Actually, one of the best days of my life was when I finally got to meet Hulk Hogan. He was just the ABSOLUTE MAN when we were kids. There was no bigger star. A mutual friend introduced us at a convention. This is going to sound completely weird, but I teach Zen meditation on the side. The temple where I teach needed a picture for their website. Most of the other teachers just handed over a generic picture of themselves in their robes. I wanted to make a splash. So, I brought my robes with me to meet Hogan. To this day, my “teacher” picture on the temple website is me, in my robes, standing next to a flexing Hulk Hogan. It’s incredible.

I also once drank WAY too many beers with a slurring, expletive-spewing Brutus Beefcake backstage at the Iron Sheik Roast at the Comedy Store in Hollywood. But that’s probably a story for another time…

1st: What superpower would you most like to have and why?

Rylend: I actually already have a superpower. I can HEAR naked people. It’s incredible and I wouldn’t trade it for anything.

1stWhat would you like to say to all the fans of your work?

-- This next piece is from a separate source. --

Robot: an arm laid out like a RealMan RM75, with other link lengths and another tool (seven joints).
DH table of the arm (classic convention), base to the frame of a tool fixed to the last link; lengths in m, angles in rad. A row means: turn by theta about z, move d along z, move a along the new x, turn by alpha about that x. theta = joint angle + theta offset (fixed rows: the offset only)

Rylend: Aberrant – Issue 1 is currently available for preorder with the Diamond item code APR181190. You can preorder the special “William Dee Williams – Aberrant Works EVERY time” variant edition (by Issues 2-10 artist Davi Leon Dias) with Diamond item code APR181191. Preorders drive EVERYTHING, so if it sounds interesting to you, please head down to your local comic shop and tell them you want it. It’ll be in shops proper on June 27th, 2018.